[:ca]Max Fisher
Existe una gran posibilidad de que al menos uno de estos rumores, todos falsos, te hayan llegado como un hecho real: que el presidente Biden planea obligar a los estadounidenses a comer menos carne; que Virginia está eliminando las matemáticas avanzadas en las escuelas para promover la igualdad racial; y que los funcionarios fronterizos están comprando ejemplares del libro de la vicepresidenta Kamala Harris para distribuirlos, de manera masiva, entre los niños refugiados.
Todos fueron amplificados por actores partidistas. Pero es igualmente probable que hayas entrado en contacto con esos rumores, a través de alguien que conoces. Y es posible que te hayas percatado de que estos ciclos de indignación, alimentados por la falsedad, se siguen repitiendo.

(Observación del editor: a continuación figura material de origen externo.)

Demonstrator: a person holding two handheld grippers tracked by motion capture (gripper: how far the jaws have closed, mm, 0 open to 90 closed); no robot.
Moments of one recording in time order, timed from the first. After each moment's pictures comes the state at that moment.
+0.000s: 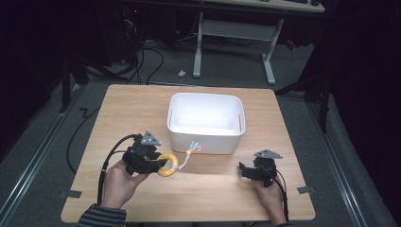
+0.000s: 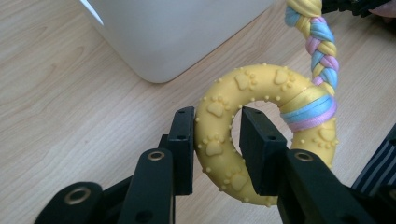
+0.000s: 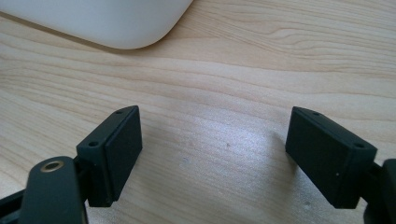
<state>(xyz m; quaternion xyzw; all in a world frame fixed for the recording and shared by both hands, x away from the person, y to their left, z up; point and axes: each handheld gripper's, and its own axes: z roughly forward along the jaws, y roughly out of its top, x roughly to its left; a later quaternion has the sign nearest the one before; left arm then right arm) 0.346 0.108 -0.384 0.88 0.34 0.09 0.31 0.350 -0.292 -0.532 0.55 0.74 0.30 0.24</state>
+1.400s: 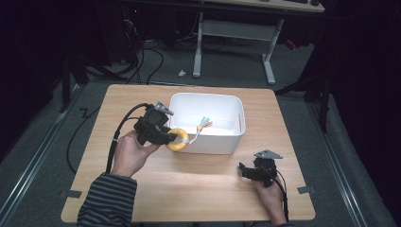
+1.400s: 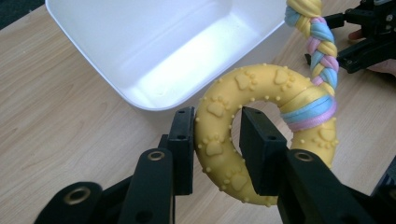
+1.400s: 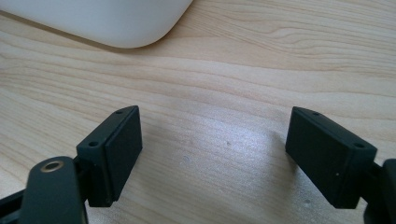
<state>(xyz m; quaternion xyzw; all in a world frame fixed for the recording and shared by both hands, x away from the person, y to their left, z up) 0.399 0.076 -0.333 0.89 0.33 0.10 0.31 0.349 -0.292 -0.532 0.55 0.74 0.30 0.24</state>
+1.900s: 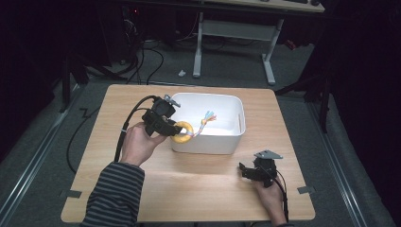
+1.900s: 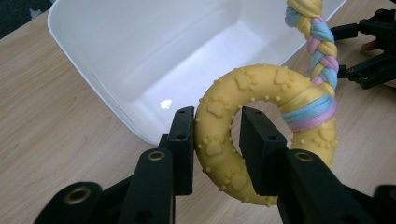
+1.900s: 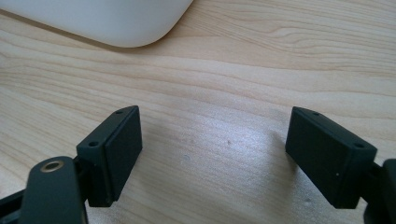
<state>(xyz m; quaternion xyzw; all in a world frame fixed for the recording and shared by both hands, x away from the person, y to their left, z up) 0.425 0.060 -0.332 0.89 0.33 0.10 0.29 0.348 -0.292 -0.531 0.55 0.74 0.30 0.24</state>
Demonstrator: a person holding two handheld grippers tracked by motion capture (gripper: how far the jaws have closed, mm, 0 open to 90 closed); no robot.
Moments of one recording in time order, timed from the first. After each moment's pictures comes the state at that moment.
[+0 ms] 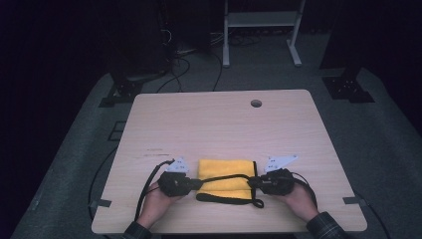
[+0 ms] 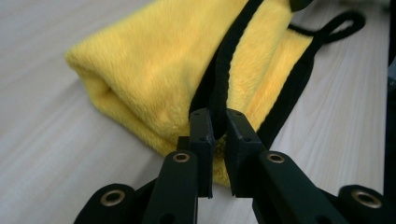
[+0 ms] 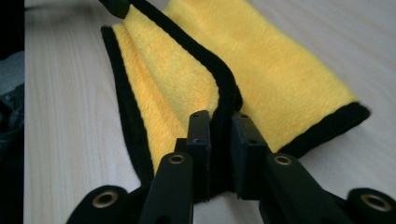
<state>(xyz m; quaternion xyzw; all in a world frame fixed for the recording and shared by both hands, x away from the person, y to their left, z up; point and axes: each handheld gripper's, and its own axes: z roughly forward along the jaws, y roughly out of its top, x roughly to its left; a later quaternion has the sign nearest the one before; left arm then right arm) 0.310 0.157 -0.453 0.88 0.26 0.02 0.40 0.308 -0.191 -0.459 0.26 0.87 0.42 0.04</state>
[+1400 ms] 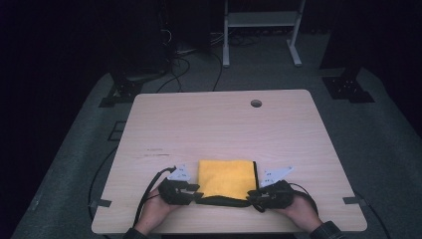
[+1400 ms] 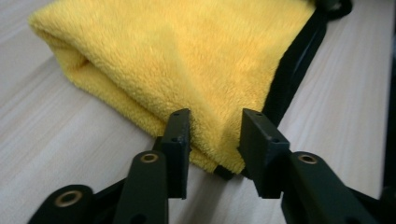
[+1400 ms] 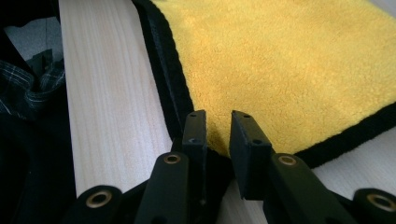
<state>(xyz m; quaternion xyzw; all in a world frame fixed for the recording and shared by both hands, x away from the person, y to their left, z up) 0.293 0.154 -0.461 0.90 0.24 0.04 0.37 0.281 -0.182 -0.465 0.22 0.89 0.40 0.02</state>
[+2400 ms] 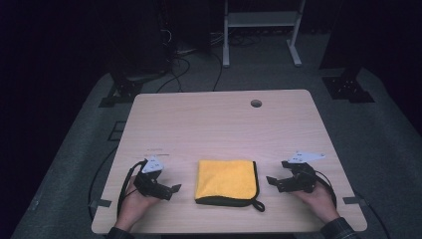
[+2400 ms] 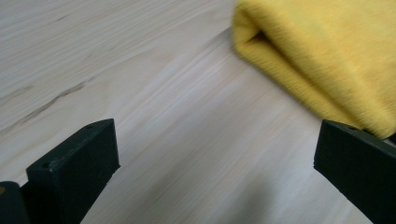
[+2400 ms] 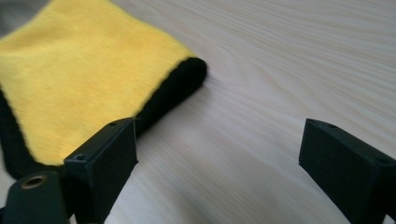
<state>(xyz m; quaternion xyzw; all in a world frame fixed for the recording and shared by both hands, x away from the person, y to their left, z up) 0.311 0.231 -0.456 0.85 0.35 0.15 0.37 0.314 -0.253 -0.460 0.40 0.81 0.41 0.13</state>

Estamos en una era de desinformación endémica, y desinformación absoluta. Muchos malos actores están contribuyendo a que avance esa tendencia. Pero, según algunos expertos, los verdaderos impulsores son las fuerzas sociales y psicológicas que hacen que las personas sean propensas a compartir y a creer en la información errónea en primer lugar. Y esas fuerzas están aumentando.
“¿Por qué las percepciones erróneas sobre temas polémicos en la política y la ciencia son aparentemente tan persistentes y difíciles de corregir?”, escribe Brendan Nyhan, un politólogo de Dartmouth College, en un nuevo artículo publicado en Proceedings of the National Academy of Sciences.

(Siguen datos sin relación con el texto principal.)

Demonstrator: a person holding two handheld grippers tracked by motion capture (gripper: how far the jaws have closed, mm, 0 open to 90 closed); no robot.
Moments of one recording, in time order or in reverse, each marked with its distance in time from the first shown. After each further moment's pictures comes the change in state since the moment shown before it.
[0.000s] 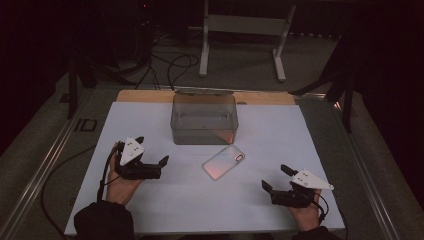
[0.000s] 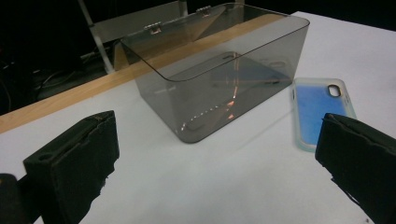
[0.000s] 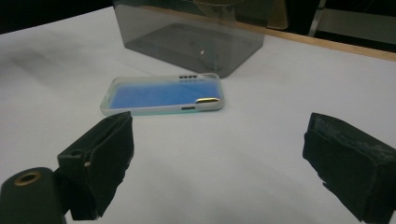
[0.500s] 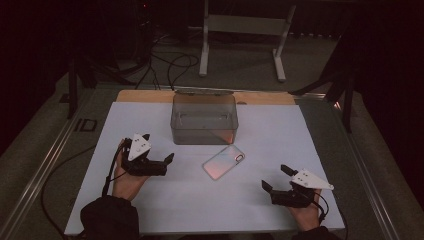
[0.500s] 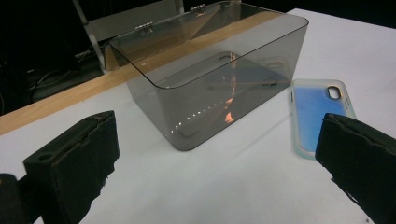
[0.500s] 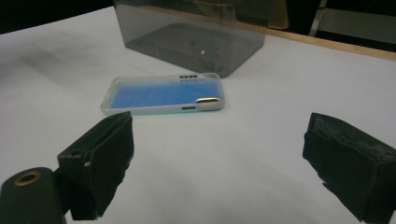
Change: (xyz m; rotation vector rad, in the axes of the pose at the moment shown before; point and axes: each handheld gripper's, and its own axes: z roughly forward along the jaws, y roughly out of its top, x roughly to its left) left arm -0.004 0.007 0.015 0.015 -0.012 0.008; right arm 0.000 0.000 0.000 0.002 0.002 0.001
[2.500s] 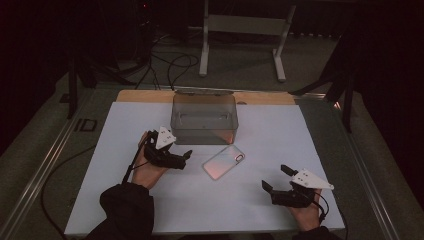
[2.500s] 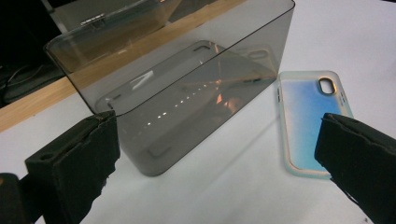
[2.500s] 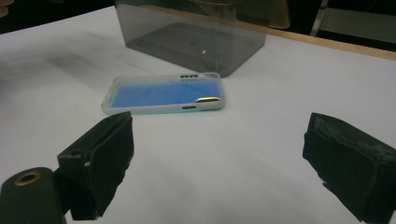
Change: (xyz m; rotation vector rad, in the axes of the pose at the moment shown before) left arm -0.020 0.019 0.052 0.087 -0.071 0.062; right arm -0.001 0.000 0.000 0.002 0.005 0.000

No es por falta de buena información, que es omnipresente. De todos modos, la exposición a buena información no inculca de manera confiable creencias precisas. Más bien, escribe Nyhan, un creciente cuerpo de evidencias sugiere que los principales culpables son “las limitaciones cognitivas y de memoria, motivaciones direccionales para defender o apoyar alguna identidad de grupo o creencia existente, y los mensajes de otras personas y élites políticas”.